## Exercise directions
Search the data for the word "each" and copy every line where it occurs.

## Data block
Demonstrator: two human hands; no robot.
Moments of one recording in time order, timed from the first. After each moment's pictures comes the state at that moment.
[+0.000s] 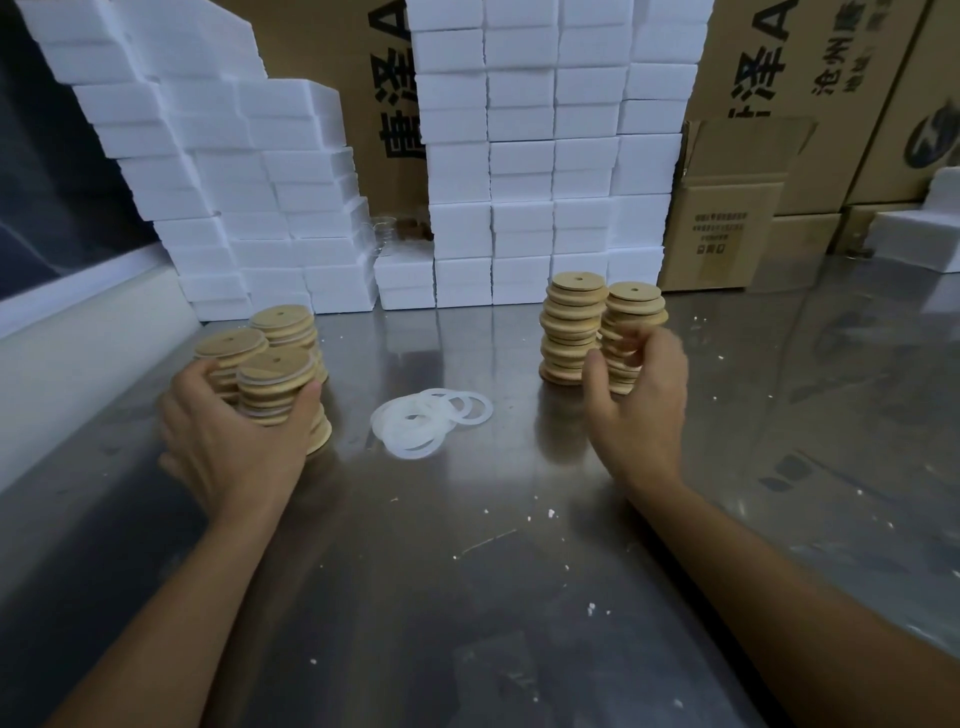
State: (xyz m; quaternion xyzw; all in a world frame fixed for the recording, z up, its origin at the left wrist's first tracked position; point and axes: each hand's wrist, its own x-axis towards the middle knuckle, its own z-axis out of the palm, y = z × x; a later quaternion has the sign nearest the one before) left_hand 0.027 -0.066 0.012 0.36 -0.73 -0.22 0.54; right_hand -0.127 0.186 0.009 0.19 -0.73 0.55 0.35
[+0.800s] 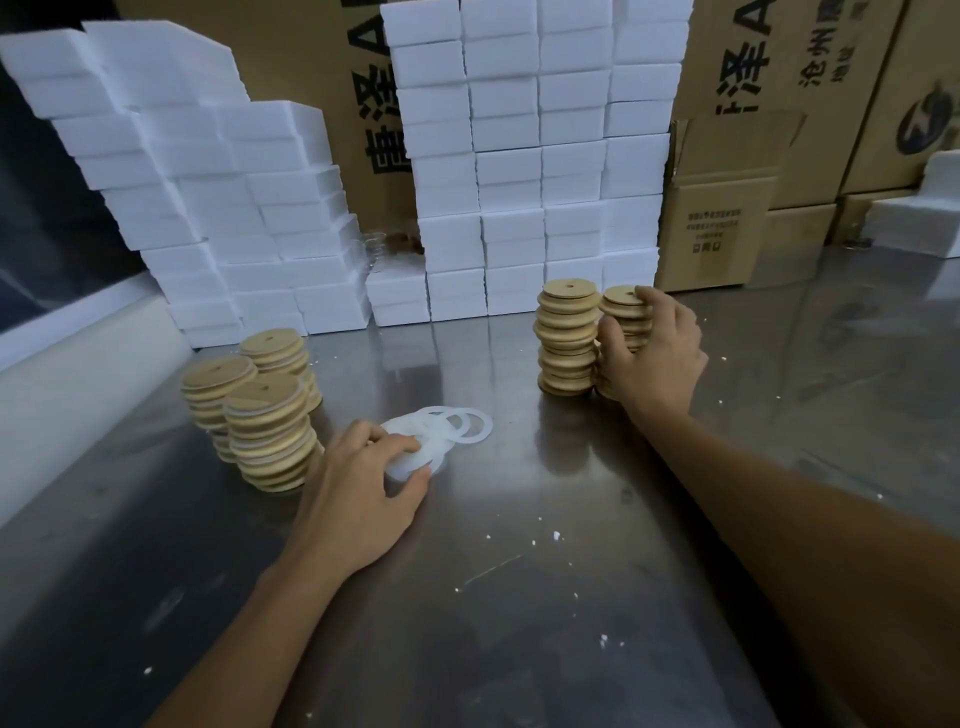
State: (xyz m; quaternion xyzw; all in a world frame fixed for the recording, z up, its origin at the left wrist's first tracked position) left_hand 0.000 -0.025 -0.007 0.11 -0.93 -0.12 0.32; right_hand -0.219 0.182 0.011 0.09 -0.80 0.50 0.32
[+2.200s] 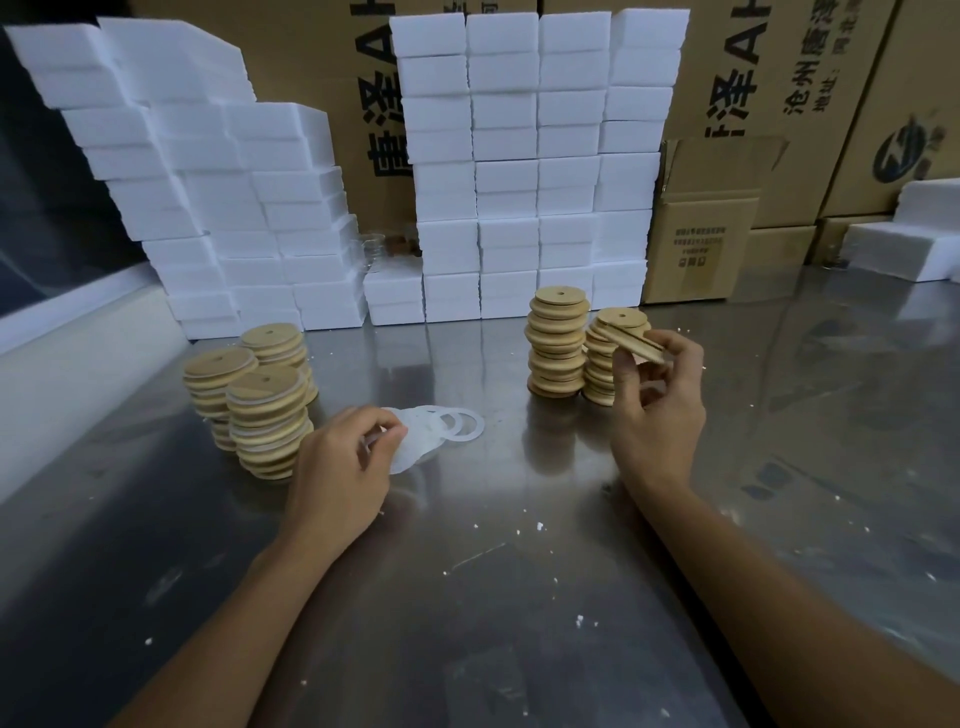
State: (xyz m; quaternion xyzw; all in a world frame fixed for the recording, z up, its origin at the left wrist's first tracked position) left_hand 0.006 -0.020 0.007 0.06 -0.87 -0.23 0.42; right_hand -0.141 0.203 0.006 0.15 -0.66 0.66 0.31
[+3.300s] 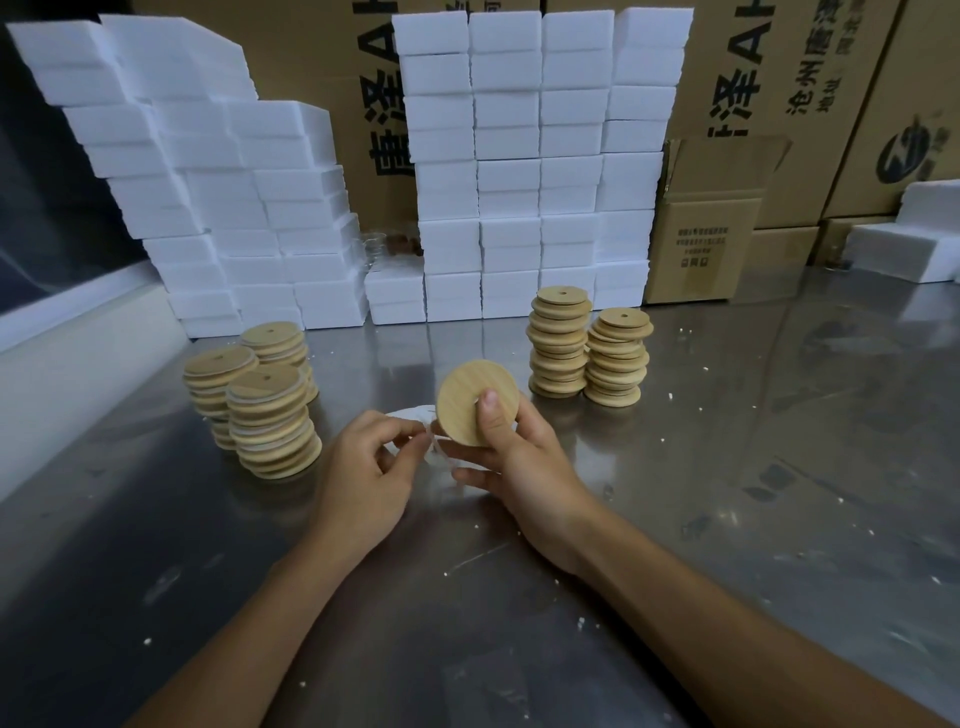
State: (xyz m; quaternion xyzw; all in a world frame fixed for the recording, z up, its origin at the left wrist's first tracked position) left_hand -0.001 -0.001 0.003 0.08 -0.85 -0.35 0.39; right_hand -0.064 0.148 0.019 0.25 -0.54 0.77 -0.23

## Result
Moments of one recording in time order, timed from the first. After each moment's pictures comes the state at that moment.
State: (xyz m; quaternion xyzw; all in a world frame fixed for the recording, z up, its origin at the left wrist's first tracked position; point and axes: each hand's wrist, its own x-axis towards the middle knuckle, its own z-axis out of the palm, y = z × x; a later quaternion has the sign nearest the one before) left_hand 0.027 -0.066 0.012 0.36 -0.73 -0.22 0.54; right_hand -0.127 0.186 0.009 0.19 -0.73 0.55 0.35

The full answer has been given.